*** Opening of DATA EXTRACT ***

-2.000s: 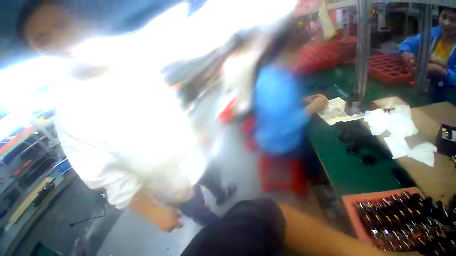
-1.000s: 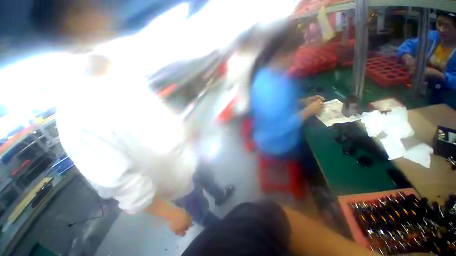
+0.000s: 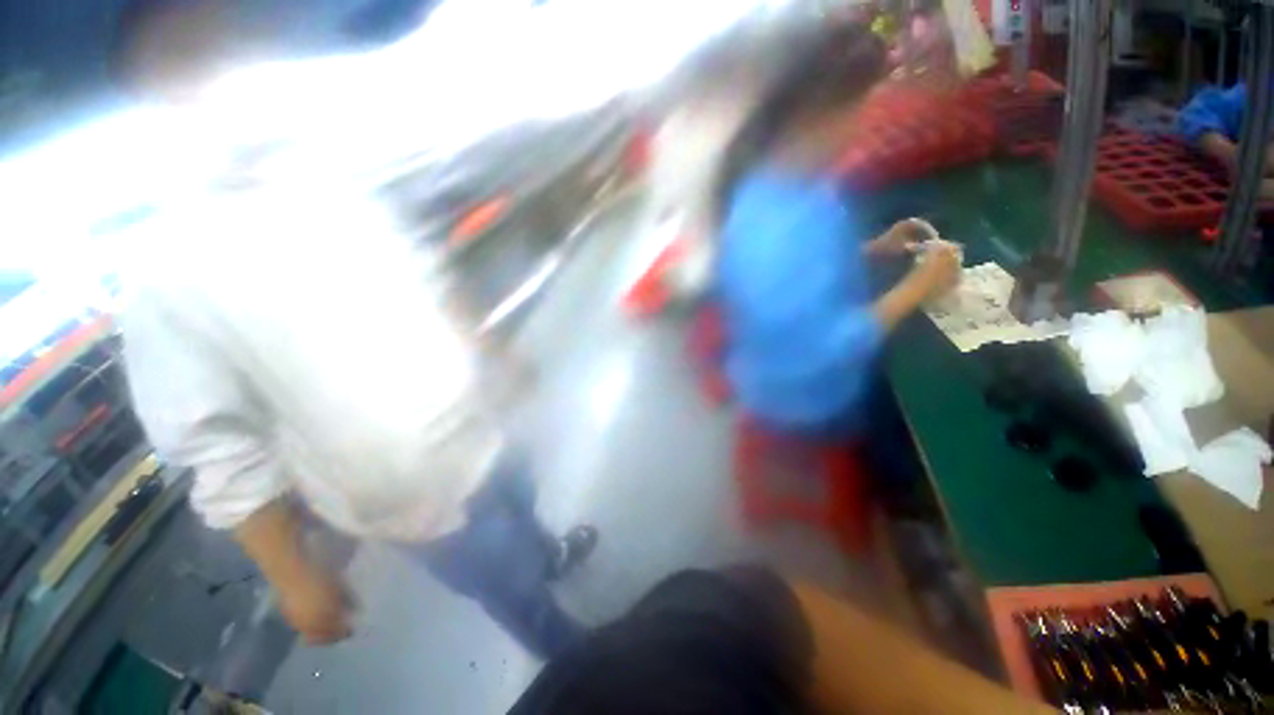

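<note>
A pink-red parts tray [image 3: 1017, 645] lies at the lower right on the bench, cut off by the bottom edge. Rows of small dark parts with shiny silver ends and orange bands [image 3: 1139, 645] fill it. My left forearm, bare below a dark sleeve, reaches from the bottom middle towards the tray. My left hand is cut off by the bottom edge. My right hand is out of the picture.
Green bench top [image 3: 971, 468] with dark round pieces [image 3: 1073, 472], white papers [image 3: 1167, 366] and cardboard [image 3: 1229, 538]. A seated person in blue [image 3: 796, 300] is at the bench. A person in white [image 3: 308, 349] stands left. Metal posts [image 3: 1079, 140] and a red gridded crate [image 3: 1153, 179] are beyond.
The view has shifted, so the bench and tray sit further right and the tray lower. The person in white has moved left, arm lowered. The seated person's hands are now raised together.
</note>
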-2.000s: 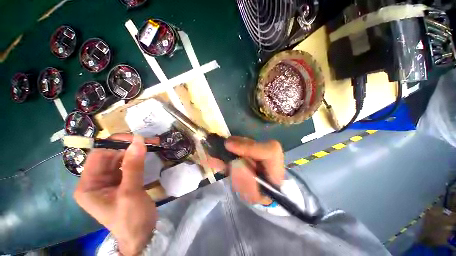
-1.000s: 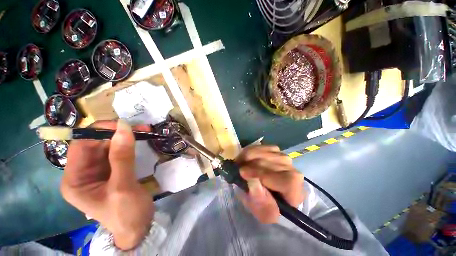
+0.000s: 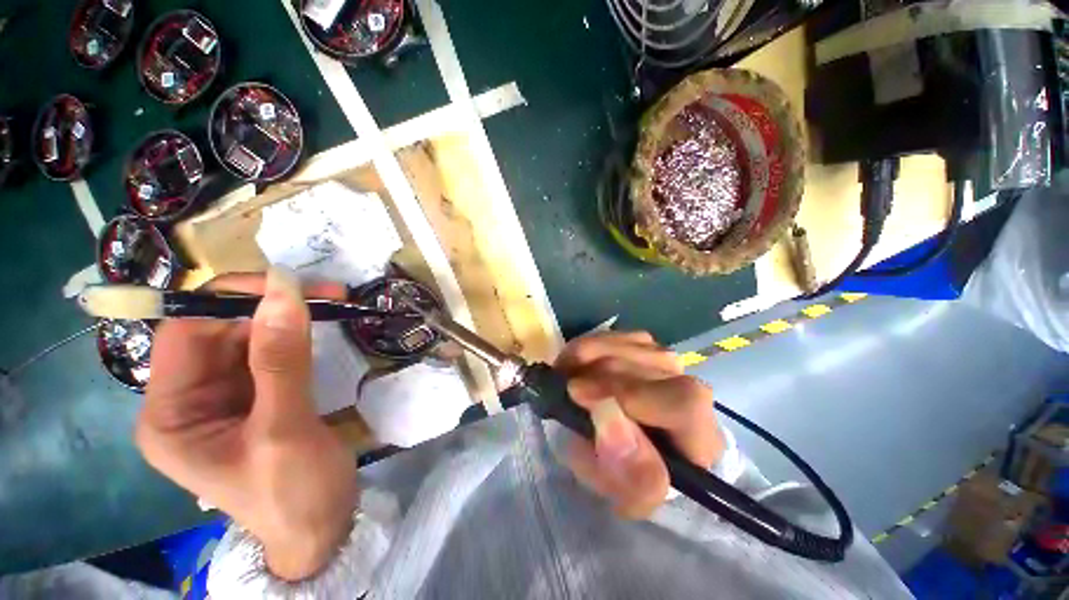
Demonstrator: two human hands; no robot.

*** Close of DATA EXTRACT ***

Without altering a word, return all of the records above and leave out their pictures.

◆ EXERCISE ANSWER ◆
-2.000s: 
-1.000s: 
+0.000s: 

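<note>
A pink-red parts tray [image 3: 1017, 645] lies at the lower right on the bench, cut off by the bottom edge. Rows of small dark parts with shiny silver ends and orange bands [image 3: 1139, 645] fill it. My left forearm, bare below a dark sleeve, reaches from the bottom middle towards the tray. My left hand is cut off by the bottom edge. My right hand is out of the picture.
Green bench top [image 3: 971, 468] with dark round pieces [image 3: 1073, 472], white papers [image 3: 1167, 366] and cardboard [image 3: 1229, 538]. A seated person in blue [image 3: 796, 300] is at the bench. A person in white [image 3: 308, 349] stands left. Metal posts [image 3: 1079, 140] and a red gridded crate [image 3: 1153, 179] are beyond.
The view has shifted, so the bench and tray sit further right and the tray lower. The person in white has moved left, arm lowered. The seated person's hands are now raised together.
</note>
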-2.000s: 
-1.000s: 
+0.000s: 
Demonstrator: two human hands; no robot.

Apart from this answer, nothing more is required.